Disadvantages of K-Truss Bridge

• Slightly more complex: The simple Warren Truss design is easy to analyse, design, and build. This is also true of the Pratt Truss design. The K-Truss has some additional complexity because of its two diagonals per panel.
• Increased deflection: Deflection increases with the cube of the span length for a beam bridge. That means that a long span K-Truss will sag more than would be the case with a Warren or Pratt Truss having the same span and total load.
• Increased constructability due to additional members: The construction of a K-Truss is more complex because there are more members. This increases the labor requirement and the cost of materials.
• Another significant disadvantage of K-truss is that a member can be in compression under one load scenario and in tension under another. This may imply that the structure cannot be designed optimally.
• Not Popular: Because of its complexity, it is disliked among designers.

K-Truss Bridge FAQs

Who designed the K truss bridge?

The K-Truss truss configuration was invented by Phelps Johnson, president of the Dominion Bridge Company of Montreal, Quebec, Canada, as part of the design effort for the second (existing) Quebec Bridge. Phelps was born in 1849 in the United States and worked for the Wrought Iron Bridge Company for a time.

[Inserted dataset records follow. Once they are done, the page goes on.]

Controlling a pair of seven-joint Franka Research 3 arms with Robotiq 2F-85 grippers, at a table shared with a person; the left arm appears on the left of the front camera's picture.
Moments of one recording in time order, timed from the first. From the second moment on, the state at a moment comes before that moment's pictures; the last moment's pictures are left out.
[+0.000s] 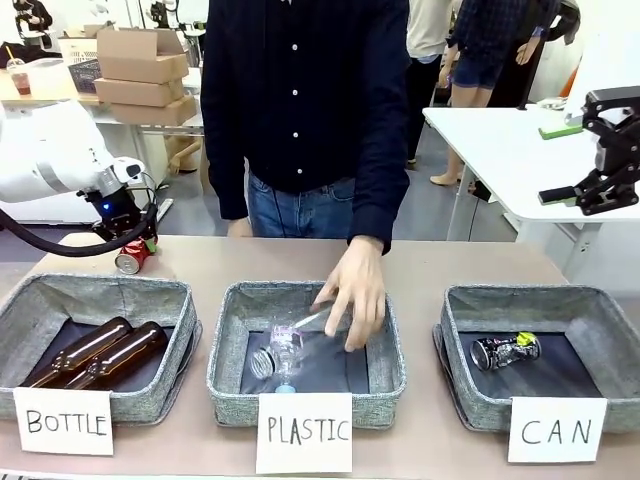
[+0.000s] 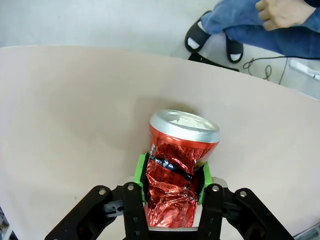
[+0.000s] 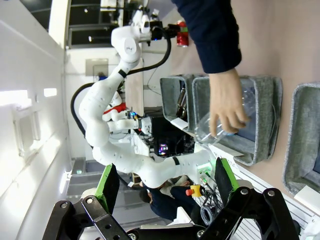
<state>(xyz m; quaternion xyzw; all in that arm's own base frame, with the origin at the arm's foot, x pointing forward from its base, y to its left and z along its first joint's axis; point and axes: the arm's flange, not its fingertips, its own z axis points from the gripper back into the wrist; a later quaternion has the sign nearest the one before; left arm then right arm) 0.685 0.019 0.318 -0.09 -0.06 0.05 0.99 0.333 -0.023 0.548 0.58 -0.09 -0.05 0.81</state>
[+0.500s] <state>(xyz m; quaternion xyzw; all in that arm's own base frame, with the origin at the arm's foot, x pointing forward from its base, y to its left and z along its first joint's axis) 0.668 0.021 0.365 -0.11 -0.10 0.05 0.99 0.333 -0.023 0.548 0.58 -0.09 -0.05 0.81</state>
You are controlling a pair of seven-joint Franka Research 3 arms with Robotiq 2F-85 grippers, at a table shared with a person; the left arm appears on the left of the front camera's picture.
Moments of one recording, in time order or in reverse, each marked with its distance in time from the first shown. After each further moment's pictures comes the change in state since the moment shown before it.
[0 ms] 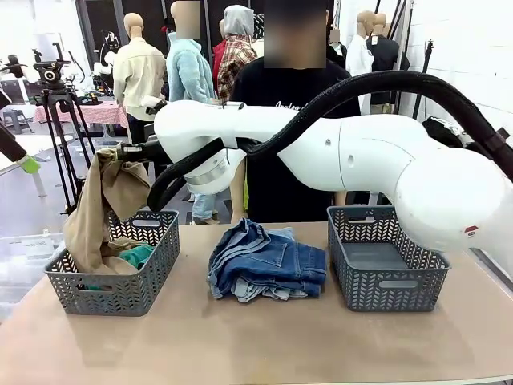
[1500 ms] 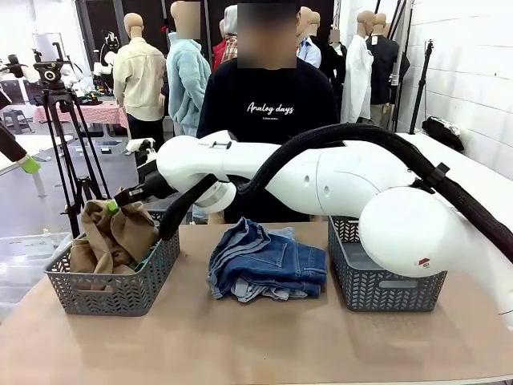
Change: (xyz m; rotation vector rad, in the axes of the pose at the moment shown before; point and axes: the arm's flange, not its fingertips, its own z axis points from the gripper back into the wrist) left arm 0.000 0.000 0.000 0.000 0.000 0.000; right arm -0.050 -0.039 -0.045 0.063 0.248 0.170
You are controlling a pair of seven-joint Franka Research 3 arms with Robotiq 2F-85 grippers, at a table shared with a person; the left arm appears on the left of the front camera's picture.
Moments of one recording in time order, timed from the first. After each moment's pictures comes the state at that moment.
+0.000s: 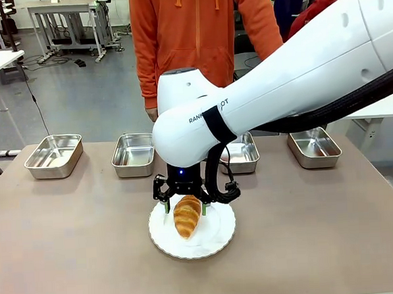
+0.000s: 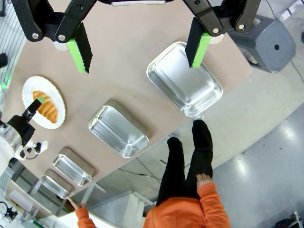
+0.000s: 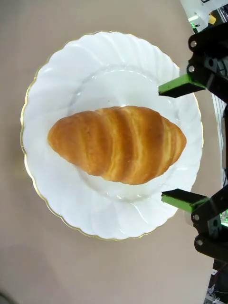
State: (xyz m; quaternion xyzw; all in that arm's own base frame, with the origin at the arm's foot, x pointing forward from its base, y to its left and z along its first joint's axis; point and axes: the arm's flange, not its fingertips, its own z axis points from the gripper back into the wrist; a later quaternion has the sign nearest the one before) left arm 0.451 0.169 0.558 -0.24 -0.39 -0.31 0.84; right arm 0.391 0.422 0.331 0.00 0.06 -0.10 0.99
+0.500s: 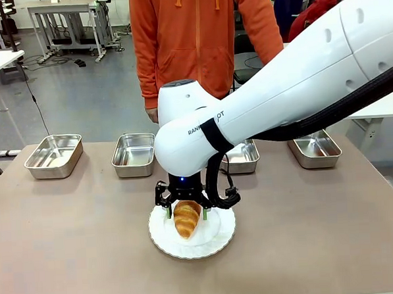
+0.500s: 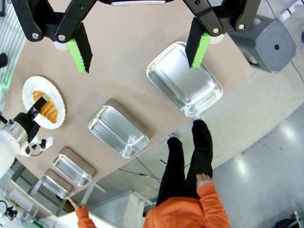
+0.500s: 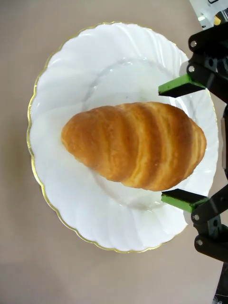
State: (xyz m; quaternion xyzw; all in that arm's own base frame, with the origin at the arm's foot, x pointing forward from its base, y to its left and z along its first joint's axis) left arm 0.451 0.169 0.558 -0.24 -0.39 -0.31 0.84; right arm 0.395 0.422 0.308 -0.01 0.06 -0.09 0.99
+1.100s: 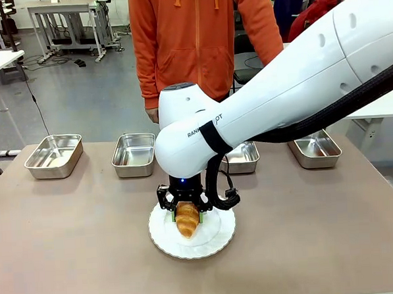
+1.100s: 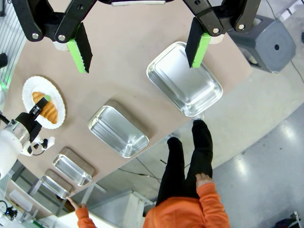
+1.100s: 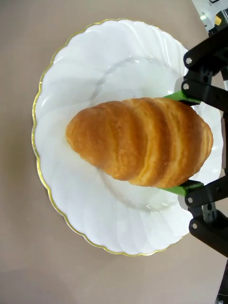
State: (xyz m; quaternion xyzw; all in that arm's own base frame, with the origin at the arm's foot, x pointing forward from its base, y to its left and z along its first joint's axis) left arm 0.451 0.169 0.558 -0.24 -0.39 -0.31 0.84; right arm 0.399 0.422 0.302 -0.01 0.06 -0.09 0.99
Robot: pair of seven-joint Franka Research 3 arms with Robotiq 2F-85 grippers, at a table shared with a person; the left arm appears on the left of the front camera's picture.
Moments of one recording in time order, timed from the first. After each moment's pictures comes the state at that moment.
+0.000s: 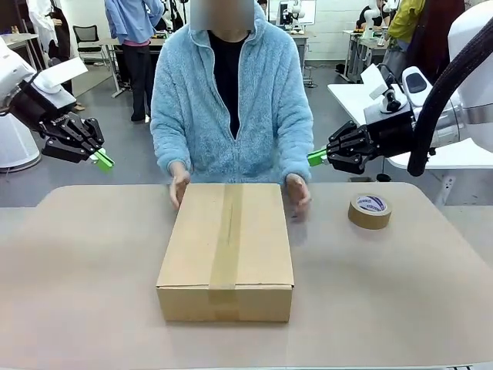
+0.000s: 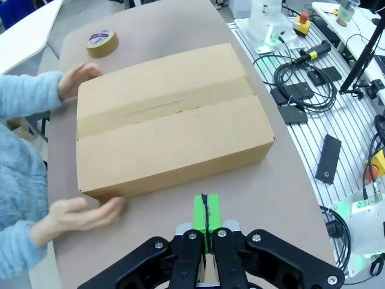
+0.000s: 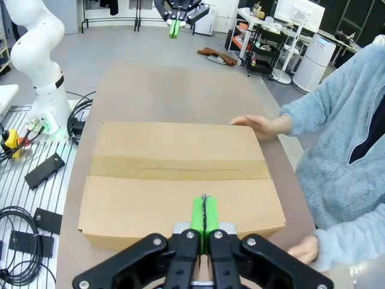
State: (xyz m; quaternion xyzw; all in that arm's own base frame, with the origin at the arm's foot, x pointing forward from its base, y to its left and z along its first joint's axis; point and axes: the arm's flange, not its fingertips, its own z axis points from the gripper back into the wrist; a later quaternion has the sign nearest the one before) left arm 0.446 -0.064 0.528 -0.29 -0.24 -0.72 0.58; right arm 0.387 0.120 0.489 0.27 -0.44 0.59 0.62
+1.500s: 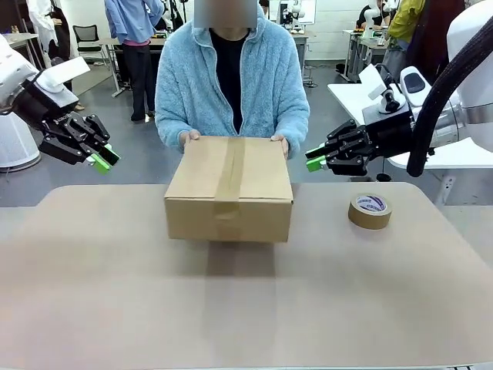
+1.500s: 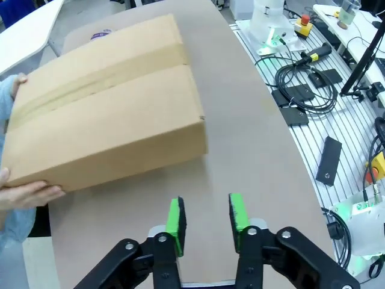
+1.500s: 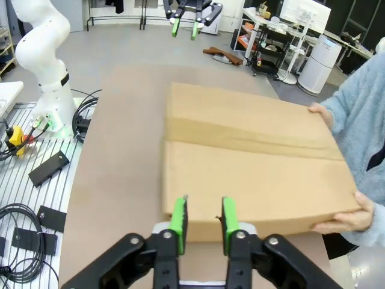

Are K-truss bridges strong?

The main concept behind building a bridge in the K-truss form is that it is made up of shorter elements, and because of this, it can withstand buckling from compression to a significant degree.

What is the compression on a K-Truss?

The compression on K-truss is determined by the ratio of length of the short diagonal member to the long diagonal member.

Is it possible to get a longer section for vertical members?

It is possible to increase the length of trusses by adding one or two diagonals to spans. This would reduce deflection, but adversely affect horizontal stability as well as height.

What is the best way to reinforce a bridge with K-Truss?

K-trusses are inherently stronger than Warren or Pratt trusses, but they are also heavier and more complex to build. The structural behaviour of the different types of trusses is similar.

Therefore, any type of truss will perform well when properly supported. The principle method used for reinforcing a bridge with K-trusses is by the addition of piers (vertical columns is usually built-in groups called ‘pier packs’.

As the pier pack can be used to carry vertical loads, both compression and tension may be transferred directly into the ground

This may prevent the need for as much vertical steel to be provided to resist tension and compression forces.

What caused the K truss to be unpopular?

This is due to the compression of the vertical members, and the shorter a member is, the better it can resist buckling from compression.

The K truss was not widely used in the United States, most likely due to its complexity.

What are k truss bridge pros and cons?

•  Pro: The cost of materials and labor is lower than a Pratt truss bridge.
•   Con: The K truss requires more steel to be provided to support the vertical members. This increases the total steel required for both sides of the bridge and therefore, it may increase the costs of building a bridge.

What is the load distribution in K-Truss Bridge?

The steel in the joints is not required to support the members when they are in tension. So, this results in low weight on the long members and high weight on the short members.

What happens to forces of compression and tension when trusses join K truss?

When a K-truss supports a horizontal load, forces of compression and tension are transferred through the bridge’s diagonals from member to member whilst also transferring across bridge spans.